What I’ve tried to do through past stories is shine a bit of light on forgotten lives. Take my grandmother, Matilde, age 41. She was put into an unmarked grave in Yaya, Siberia back in February of 1931. 

Then there’s her youngest son, Jonathan, a toddler who died along the way … left somewhere along the train tracks crisscrossing Russia. No birth or death certificates to mark their lives. Faded photographs and confused memories. Even red granite stones become anonymous over time. 

My grandmother with Jonathan on her lap

Current temperature in Yaya, Siberia is minus ten. Keeping track of the weather in Yaya is a way for me to stay in touch with my grandmother. Crazy? I know. I still hope to visit the town which orphaned my mom and her siblings. To get there I need a two-day train trip east from Moscow to Novosibirsk, and then change trains for another four-hour ride. Maybe, someday.
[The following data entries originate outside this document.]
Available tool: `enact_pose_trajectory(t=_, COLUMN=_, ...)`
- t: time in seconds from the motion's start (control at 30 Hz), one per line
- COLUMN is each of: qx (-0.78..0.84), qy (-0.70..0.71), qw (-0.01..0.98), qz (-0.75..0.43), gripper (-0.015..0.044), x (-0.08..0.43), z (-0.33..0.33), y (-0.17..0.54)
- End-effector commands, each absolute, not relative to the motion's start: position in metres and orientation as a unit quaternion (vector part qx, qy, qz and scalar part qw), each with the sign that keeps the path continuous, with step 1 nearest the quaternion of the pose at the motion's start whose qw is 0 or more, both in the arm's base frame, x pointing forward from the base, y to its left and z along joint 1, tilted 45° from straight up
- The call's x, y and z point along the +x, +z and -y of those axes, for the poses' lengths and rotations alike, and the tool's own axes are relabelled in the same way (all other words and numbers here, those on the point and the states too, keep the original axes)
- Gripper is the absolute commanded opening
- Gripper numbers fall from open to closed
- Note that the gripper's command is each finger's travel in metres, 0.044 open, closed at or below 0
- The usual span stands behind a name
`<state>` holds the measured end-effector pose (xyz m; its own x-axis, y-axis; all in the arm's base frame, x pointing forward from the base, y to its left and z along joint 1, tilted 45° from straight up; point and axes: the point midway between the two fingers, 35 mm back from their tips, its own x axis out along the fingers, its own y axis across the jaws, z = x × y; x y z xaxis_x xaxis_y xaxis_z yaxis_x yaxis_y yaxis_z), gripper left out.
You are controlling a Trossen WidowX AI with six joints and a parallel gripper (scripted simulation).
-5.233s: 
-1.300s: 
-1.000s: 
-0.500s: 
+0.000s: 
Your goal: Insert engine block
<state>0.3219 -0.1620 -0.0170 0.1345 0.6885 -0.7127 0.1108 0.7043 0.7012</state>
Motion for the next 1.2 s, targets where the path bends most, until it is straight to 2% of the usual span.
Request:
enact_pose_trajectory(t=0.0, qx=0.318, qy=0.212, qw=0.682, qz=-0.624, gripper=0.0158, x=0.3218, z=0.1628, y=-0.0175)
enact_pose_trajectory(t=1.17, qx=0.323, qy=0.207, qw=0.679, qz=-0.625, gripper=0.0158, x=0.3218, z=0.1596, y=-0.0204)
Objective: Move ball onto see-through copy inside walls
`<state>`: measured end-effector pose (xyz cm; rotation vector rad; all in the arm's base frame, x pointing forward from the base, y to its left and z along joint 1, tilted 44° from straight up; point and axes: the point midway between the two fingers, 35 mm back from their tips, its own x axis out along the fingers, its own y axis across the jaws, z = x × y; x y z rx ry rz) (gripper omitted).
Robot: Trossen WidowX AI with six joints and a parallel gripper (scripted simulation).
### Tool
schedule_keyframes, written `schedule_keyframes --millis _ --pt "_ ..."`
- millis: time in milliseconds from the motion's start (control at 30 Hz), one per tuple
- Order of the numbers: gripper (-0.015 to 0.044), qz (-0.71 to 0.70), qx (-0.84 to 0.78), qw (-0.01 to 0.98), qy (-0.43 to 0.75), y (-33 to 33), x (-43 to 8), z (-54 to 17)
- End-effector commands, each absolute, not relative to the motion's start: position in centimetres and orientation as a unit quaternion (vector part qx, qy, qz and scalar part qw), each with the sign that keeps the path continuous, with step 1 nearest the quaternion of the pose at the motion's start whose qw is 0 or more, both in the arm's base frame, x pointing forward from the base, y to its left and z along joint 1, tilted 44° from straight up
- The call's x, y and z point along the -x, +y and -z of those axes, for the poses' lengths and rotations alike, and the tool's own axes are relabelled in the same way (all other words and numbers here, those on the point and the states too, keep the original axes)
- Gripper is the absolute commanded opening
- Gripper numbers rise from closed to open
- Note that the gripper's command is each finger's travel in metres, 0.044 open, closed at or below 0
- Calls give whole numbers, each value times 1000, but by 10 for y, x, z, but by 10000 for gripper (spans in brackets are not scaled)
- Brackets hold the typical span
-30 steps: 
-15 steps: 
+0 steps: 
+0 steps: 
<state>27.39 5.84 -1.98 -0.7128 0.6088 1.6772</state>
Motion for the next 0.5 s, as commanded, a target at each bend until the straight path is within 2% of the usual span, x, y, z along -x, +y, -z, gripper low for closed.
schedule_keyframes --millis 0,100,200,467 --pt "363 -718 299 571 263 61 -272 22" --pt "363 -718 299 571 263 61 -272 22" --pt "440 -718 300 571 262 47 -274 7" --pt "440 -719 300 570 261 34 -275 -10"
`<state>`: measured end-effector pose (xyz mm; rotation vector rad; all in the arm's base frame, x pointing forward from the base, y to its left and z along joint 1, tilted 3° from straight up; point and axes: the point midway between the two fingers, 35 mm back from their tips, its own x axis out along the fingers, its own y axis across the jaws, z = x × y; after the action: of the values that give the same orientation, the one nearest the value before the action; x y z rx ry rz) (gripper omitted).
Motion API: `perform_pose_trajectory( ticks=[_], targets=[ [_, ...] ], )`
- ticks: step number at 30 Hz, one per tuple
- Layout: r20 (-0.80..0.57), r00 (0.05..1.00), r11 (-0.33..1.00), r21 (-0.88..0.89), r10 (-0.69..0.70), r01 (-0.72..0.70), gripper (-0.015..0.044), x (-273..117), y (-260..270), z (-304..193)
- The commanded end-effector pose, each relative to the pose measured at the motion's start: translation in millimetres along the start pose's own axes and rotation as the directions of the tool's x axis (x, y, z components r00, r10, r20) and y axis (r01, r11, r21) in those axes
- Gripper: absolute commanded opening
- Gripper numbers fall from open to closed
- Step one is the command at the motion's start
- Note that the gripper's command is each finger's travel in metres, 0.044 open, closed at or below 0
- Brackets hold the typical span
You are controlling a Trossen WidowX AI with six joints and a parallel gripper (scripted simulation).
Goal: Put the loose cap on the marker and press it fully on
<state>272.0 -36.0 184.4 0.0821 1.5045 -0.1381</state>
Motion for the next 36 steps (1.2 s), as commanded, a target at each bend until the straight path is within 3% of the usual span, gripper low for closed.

In the meantime, there are two other youngsters I’ve been trying to remember. My father’s two sons from his first marriage were born during the war … perhaps in Posen (now Poznan, Poland) The stigma of his subsequent divorce after five years' Soviet imprisonment, of being German, and the ubiquitous nature of death at the end of the war—means their short lives … like the lives of countless other young children … flow into an anonymous ocean of tears. For our family, their lives belonged to dark closets and forbidden photo

My father with his first son in his arms

albums. I’m still searching for a way to weave their brief lives into my stories. With only vague clues to their histories, my imagination meanders.


Did unremembered lives really live? Of course, they did. And we, the story-makers, try our best to recreate life from the lifeless.  It’s like putting a puzzle together without a picture for reference. 

This post was inspired by a Eurasian Knot podcast I listened to last night while dog-walking. While their conversation focused on Mennonite repression, my family’s German Baptists/Lutherans shared similar stories.